Fast forward to today, we describe how Corfu is being used by a team of researchers at VMware Research to build a distributed control plane for VMware’s software defined networking (SDN) technology.

**Title**: Theory for Society

**Speaker**: Cynthia Dwork, MSR

**Abstract**: As technology reaches increasingly deeply into our everyday lives, changing the fabric of society woven by our interactions – with one another, with government, with the corporate world – design decisions have increasing impact on basic social values such as privacy, fairness, and protection from physical and emotional harm. Complexity of this type requires mathematically rigorous notions that allow us to quantify these goods and their loss, to explore fundamental tradeoffs and limitations, and to lay the theoretical groundwork for what can be achieved. This talk describes efforts of this type in two areas: privacy-preserving data analysis and fairness in classification, and touches on an agenda for future directions.

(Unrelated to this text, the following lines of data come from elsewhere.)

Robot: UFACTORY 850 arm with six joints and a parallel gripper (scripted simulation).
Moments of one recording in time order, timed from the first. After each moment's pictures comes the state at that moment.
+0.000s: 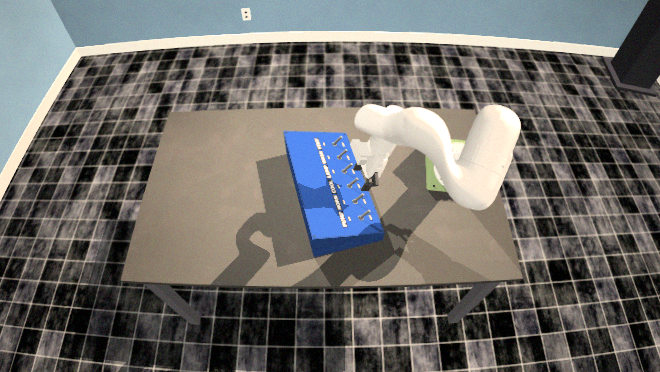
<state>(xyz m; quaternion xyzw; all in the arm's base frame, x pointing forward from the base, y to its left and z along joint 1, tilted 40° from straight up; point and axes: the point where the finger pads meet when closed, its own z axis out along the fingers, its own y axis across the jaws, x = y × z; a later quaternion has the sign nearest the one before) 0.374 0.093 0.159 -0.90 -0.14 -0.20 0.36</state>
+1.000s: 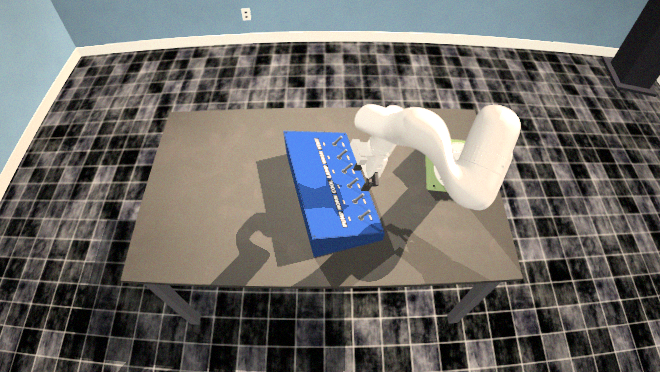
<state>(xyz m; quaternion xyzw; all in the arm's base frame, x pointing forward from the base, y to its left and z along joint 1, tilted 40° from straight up) 0.374 0.093 0.159 -0.90 -0.14 -0.20 0.36</state>
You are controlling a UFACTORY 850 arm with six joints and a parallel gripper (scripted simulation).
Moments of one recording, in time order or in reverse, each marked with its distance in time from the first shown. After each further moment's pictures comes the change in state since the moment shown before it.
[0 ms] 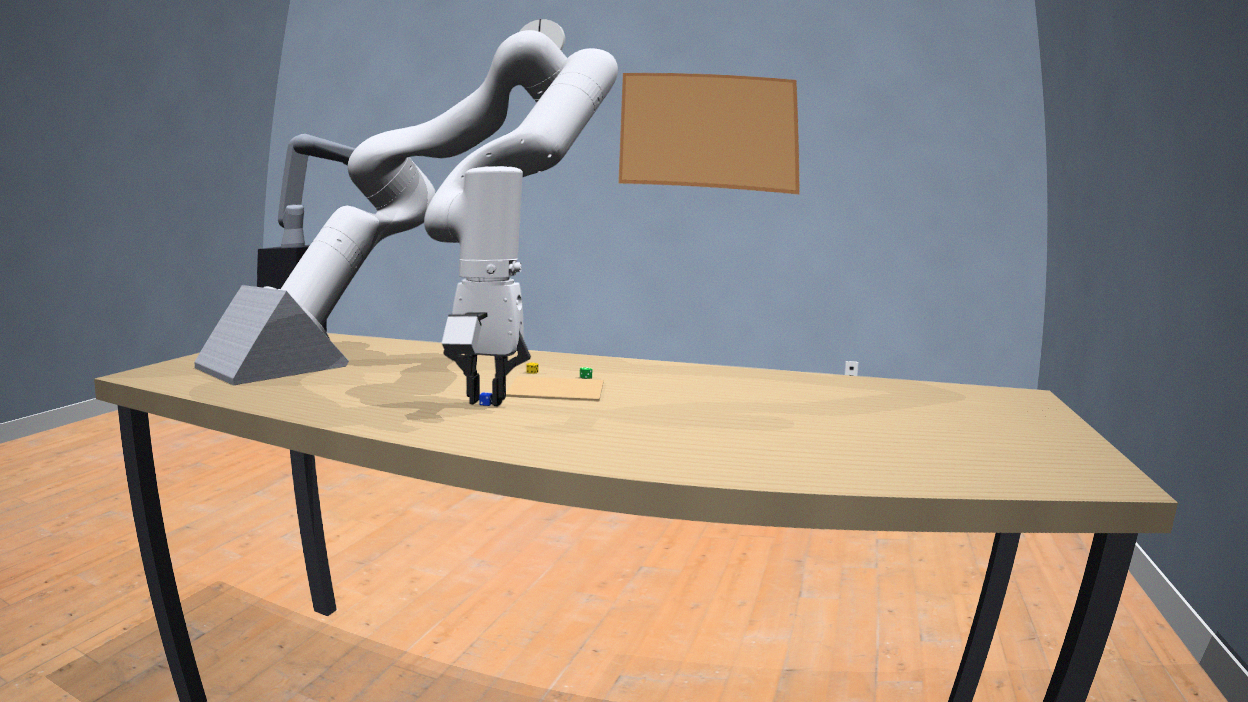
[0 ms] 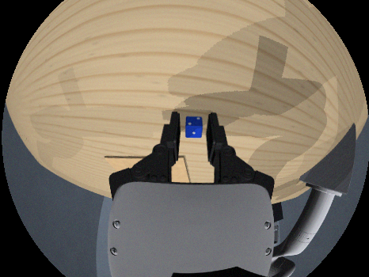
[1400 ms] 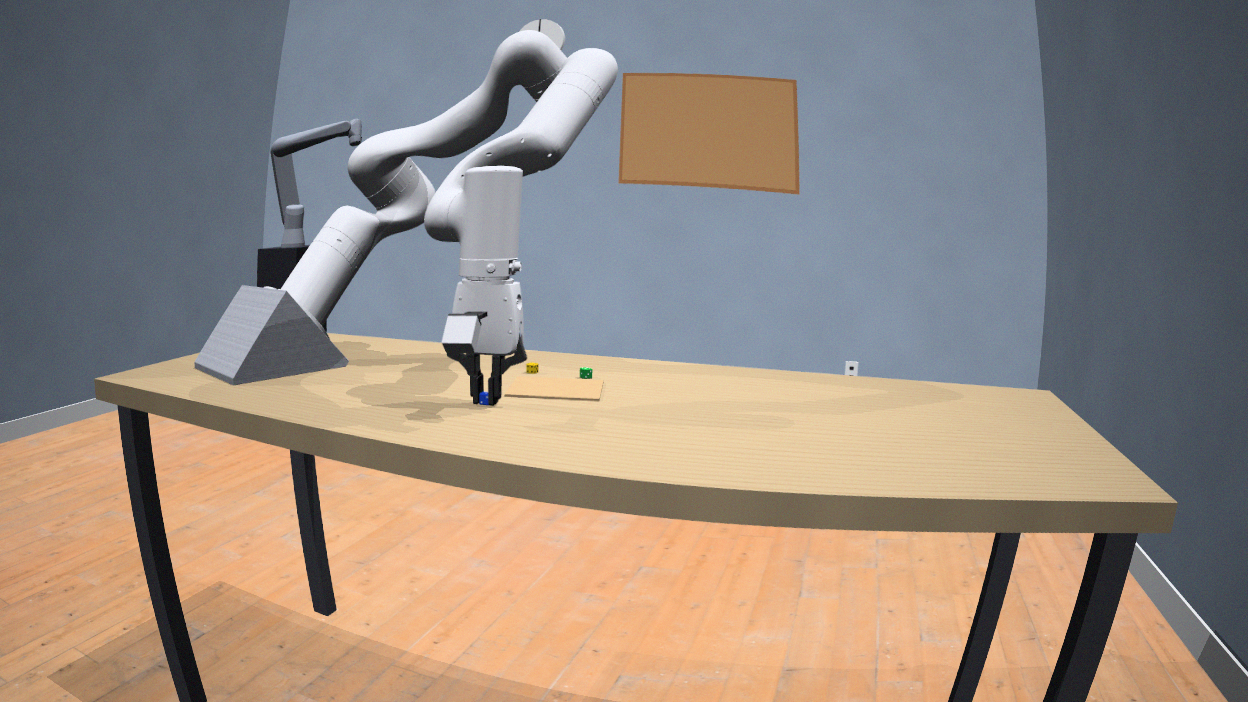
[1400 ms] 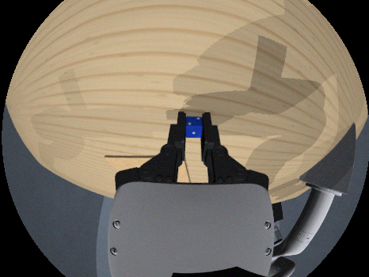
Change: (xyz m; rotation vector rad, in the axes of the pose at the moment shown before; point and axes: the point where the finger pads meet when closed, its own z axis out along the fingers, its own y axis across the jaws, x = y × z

**Title:** Locality in error correcting codes**
Speaker: ** Mary Wootters, CMU

**Abstract:**In the traditional set-up for error-correcting codes, a sender (Alice) wants to send a message to a receiver (Bob); the catch is that some errors may get introduced along the way. One solution to their problem is an error-correcting code. Alice will encode her message, introducing some redundancy, and send the resulting codeword to Bob; even if errors are introduced, the extra redundancy will allow Bob to recover the original message.

While originally introduced for the purpose of communication, error-correcting codes have found many uses beyond Alice and Bob. One feature of an error-correcting code which has been especially useful is that of *locality:* If Bob only wants part of Alice’s message, must he look at the entire codeword? It turns out that, no, he needn’t, and moreover, this fact has been very useful in many application domains, including complexity theory, cryptography, and storage.

In this talk, I’ll discuss different notions of locality in coding theory, and their many applications. I’ll also talk about some recent work on one notion of locality—repair bandwidth—which is useful for distributed storage.